The United States now lacks legal authority to conduct some of its most consequential foreign intelligence surveillance, a situation without precedent in the post-9/11 era. Section 702 of the Foreign Intelligence Surveillance Act — the legal backbone for warrantless collection of foreign communications that transit American networks — expired at midnight after lawmakers failed to reauthorize it amid a standoff over President Trump's nominee to lead the intelligence community.
The lapse is not a bug in the legislative calendar but a feature of the current political moment. Congressional Republicans, who have historically championed robust surveillance powers, found themselves unable to deliver votes for reauthorization because doing so would have required confirming a director of national intelligence whom many in their own caucus consider unacceptable. Democrats, meanwhile, saw little reason to rescue an administration surveillance program while the White House nominee remains in limbo.

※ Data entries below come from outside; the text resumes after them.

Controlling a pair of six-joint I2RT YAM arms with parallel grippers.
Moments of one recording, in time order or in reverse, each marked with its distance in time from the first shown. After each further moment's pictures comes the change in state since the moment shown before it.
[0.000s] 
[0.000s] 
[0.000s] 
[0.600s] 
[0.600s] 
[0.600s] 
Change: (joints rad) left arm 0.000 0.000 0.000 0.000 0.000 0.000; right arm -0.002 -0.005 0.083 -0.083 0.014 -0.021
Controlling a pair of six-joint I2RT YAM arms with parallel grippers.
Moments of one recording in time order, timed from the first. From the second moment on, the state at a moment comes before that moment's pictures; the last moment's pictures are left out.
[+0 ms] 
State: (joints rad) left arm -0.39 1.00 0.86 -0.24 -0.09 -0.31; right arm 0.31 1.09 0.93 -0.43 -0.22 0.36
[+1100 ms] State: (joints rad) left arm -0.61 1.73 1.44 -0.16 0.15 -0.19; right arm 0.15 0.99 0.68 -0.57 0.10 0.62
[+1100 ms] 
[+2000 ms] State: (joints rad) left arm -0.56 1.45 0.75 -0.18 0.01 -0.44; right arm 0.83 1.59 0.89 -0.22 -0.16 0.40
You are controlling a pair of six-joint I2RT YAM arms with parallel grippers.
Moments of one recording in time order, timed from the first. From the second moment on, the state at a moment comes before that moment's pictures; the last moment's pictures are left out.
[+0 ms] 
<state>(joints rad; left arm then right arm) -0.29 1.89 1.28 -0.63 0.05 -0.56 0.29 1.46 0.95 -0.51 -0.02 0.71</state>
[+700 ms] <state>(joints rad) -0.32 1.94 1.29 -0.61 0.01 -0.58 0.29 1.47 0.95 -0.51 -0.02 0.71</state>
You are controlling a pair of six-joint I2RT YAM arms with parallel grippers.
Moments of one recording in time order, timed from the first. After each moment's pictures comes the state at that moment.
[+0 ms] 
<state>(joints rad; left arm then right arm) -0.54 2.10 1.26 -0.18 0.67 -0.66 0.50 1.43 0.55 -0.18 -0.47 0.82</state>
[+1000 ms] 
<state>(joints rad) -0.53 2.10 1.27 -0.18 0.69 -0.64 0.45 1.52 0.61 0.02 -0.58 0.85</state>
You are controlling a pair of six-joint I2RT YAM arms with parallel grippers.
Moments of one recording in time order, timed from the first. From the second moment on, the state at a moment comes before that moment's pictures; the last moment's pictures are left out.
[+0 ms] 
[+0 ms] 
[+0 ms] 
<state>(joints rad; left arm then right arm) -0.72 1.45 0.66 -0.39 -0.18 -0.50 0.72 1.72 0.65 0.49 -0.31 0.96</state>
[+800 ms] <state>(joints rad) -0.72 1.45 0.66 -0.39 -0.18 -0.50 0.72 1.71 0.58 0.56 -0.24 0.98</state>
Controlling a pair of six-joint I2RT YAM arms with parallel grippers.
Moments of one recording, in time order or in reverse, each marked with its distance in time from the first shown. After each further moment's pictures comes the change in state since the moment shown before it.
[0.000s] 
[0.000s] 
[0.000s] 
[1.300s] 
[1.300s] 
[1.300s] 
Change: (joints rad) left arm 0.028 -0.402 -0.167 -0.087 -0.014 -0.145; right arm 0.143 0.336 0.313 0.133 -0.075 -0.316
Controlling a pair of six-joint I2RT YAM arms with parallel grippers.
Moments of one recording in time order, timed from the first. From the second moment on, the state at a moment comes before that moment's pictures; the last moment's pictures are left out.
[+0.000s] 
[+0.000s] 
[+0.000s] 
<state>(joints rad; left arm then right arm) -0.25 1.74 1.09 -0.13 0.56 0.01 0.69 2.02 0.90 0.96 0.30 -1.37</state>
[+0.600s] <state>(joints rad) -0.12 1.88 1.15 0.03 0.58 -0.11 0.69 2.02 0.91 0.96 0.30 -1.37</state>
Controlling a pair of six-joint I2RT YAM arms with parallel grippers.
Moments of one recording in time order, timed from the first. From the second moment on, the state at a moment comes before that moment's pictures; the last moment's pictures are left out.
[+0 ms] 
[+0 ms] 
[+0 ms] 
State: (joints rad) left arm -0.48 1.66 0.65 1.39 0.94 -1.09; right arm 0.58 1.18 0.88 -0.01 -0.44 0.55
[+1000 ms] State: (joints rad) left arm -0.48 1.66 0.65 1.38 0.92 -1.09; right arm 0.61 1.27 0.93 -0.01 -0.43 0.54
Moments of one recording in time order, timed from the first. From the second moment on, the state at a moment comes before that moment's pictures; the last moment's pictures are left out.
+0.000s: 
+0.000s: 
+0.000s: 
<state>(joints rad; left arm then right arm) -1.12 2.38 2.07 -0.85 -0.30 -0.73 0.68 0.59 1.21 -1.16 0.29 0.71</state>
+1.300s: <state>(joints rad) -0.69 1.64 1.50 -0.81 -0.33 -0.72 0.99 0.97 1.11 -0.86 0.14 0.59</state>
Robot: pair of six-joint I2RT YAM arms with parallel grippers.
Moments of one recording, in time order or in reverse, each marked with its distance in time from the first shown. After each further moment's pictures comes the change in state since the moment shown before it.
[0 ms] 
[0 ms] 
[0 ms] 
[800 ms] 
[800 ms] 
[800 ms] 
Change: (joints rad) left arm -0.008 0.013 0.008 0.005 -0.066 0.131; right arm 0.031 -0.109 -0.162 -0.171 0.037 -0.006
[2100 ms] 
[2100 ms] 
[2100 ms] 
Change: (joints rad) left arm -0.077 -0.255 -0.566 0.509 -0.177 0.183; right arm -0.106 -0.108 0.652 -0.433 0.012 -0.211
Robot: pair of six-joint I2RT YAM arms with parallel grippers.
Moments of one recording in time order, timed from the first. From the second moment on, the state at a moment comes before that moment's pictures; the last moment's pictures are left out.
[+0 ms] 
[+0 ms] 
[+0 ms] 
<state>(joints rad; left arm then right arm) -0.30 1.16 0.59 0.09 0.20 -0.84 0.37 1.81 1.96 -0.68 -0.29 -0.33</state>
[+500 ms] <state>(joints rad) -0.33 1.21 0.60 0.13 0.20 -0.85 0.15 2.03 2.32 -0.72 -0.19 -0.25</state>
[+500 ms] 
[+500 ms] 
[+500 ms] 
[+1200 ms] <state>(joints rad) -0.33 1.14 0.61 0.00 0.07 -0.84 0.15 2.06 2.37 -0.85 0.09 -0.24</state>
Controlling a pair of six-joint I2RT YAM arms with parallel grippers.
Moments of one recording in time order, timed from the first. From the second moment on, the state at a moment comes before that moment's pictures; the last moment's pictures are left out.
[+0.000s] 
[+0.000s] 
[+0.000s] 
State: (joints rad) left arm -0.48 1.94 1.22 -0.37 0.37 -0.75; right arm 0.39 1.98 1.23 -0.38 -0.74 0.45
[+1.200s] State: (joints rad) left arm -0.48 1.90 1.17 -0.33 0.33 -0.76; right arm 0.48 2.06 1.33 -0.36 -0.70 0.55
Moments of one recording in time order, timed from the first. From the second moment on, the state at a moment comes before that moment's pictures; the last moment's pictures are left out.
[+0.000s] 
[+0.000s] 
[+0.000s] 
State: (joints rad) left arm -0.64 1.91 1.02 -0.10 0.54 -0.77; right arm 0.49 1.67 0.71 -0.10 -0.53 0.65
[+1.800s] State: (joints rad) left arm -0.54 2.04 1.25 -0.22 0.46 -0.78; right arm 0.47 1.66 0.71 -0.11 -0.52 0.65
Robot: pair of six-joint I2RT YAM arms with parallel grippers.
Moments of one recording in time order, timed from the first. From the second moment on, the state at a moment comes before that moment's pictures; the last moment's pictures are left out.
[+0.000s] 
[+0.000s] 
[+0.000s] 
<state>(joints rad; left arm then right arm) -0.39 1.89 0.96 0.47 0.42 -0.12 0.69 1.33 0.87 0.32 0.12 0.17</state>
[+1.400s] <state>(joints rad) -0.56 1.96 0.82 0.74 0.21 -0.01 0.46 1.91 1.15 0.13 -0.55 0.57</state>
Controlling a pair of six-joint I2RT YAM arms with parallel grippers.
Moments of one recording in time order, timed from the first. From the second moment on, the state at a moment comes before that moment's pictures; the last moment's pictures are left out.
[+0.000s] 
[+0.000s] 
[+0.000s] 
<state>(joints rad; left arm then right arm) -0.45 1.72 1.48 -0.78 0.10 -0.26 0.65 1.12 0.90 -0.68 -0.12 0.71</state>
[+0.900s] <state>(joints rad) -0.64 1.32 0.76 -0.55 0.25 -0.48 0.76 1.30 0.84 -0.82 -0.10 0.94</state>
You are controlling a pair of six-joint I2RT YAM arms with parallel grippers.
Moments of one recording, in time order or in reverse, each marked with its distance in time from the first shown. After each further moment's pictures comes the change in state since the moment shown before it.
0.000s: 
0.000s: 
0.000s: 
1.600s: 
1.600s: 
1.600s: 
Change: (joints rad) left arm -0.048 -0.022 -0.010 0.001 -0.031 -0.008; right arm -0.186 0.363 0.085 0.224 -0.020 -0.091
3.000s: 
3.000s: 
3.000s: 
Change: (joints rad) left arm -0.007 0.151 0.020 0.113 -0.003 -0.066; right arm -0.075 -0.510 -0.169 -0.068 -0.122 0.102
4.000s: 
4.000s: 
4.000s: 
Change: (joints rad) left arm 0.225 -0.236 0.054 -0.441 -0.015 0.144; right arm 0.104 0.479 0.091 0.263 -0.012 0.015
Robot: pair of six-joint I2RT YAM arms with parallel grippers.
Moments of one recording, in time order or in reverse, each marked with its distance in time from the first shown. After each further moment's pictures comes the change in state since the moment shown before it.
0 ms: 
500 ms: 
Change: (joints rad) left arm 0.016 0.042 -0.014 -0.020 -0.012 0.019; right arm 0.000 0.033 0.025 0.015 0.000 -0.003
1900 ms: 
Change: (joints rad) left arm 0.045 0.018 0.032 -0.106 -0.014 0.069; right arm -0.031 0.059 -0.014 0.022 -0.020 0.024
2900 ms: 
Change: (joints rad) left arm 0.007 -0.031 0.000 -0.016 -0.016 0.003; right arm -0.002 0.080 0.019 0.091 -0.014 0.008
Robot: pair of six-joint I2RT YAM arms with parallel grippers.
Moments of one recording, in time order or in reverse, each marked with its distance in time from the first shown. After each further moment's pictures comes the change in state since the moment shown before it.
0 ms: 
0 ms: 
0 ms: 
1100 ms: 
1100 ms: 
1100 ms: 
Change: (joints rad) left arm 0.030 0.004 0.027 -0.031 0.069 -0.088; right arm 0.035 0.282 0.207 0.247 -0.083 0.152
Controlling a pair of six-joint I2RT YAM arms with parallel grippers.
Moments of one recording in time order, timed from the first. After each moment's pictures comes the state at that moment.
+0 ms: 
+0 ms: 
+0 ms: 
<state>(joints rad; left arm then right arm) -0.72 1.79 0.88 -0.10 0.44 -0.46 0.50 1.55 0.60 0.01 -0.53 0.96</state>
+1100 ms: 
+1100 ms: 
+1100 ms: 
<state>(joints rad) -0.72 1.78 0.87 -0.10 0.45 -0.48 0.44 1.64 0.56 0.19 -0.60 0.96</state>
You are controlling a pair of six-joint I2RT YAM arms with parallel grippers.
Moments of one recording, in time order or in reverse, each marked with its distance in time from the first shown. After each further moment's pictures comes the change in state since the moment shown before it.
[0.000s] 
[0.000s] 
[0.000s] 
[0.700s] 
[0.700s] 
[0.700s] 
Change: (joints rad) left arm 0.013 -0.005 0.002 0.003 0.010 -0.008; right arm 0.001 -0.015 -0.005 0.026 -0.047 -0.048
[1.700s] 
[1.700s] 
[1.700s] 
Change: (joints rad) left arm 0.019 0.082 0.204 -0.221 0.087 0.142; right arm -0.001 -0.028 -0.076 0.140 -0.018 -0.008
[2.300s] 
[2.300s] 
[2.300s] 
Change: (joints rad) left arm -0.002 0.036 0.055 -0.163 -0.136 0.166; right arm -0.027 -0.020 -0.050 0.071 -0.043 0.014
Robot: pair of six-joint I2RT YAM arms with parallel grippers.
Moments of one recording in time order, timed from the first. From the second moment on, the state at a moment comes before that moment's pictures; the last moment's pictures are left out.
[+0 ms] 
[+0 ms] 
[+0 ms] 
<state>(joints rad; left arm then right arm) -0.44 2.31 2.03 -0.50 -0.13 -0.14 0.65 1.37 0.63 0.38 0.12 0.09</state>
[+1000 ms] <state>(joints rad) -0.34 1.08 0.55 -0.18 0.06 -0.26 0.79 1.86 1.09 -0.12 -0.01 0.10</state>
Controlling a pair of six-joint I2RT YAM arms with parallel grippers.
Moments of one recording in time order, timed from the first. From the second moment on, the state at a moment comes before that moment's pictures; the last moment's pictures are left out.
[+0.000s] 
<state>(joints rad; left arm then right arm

The mechanics of the standoff
Section 702 permits intelligence agencies to compel American technology companies to provide communications of foreign targets located abroad, even when those communications pass through U.S. infrastructure. The authority has been central to counterterrorism and counterintelligence operations since 2008, and its defenders argue it has prevented attacks and exposed foreign espionage networks.
But reauthorization became entangled with the confirmation of Trump's pick to oversee the seventeen agencies that comprise the intelligence community. The nominee's past statements questioning the independence of career intelligence officers alarmed senators in both parties. Rather than decouple the two issues, Senate leadership allowed them to remain linked, calculating that the pressure of an expiring surveillance authority might force confirmation. The gambit failed.
What expires and what continues
Intelligence officials have emphasized that existing collection orders remain valid through their current certification periods — some extending months into the future. No ongoing operation will halt immediately. But the government cannot initiate new surveillance under 702 authority, and companies receiving directives face legal uncertainty about compliance. The practical effect is a gradual degradation rather than an instant blackout, though the symbolic and diplomatic damage is immediate. Allied intelligence services that share information under the assumption of American legal continuity are now reassessing their exposure.
The deeper dysfunction
The episode illuminates a structural vulnerability: critical national security authorities now routinely serve as hostages in unrelated political disputes. Surveillance reauthorization has become a recurring drama, but previous standoffs were resolved through last-minute extensions or temporary patches. This time, the patches failed to materialize because the underlying dispute — over who should lead American intelligence — admits no obvious compromise.
Our take
There is something clarifying about watching the world's most powerful surveillance apparatus trip over its own politics. The United States has spent two decades building an intelligence collection infrastructure of staggering scope, then allowed it to lapse not because of principled debate over civil liberties but because of a personnel fight that has nothing to do with the merits of surveillance. The expiration will likely be brief — the political cost of a prolonged gap is too high for either party to sustain — but the precedent is set. Every future reauthorization will now carry the implicit threat that it, too, can be held hostage. That is not a victory for privacy advocates or for national security hawks. It is a victory for entropy.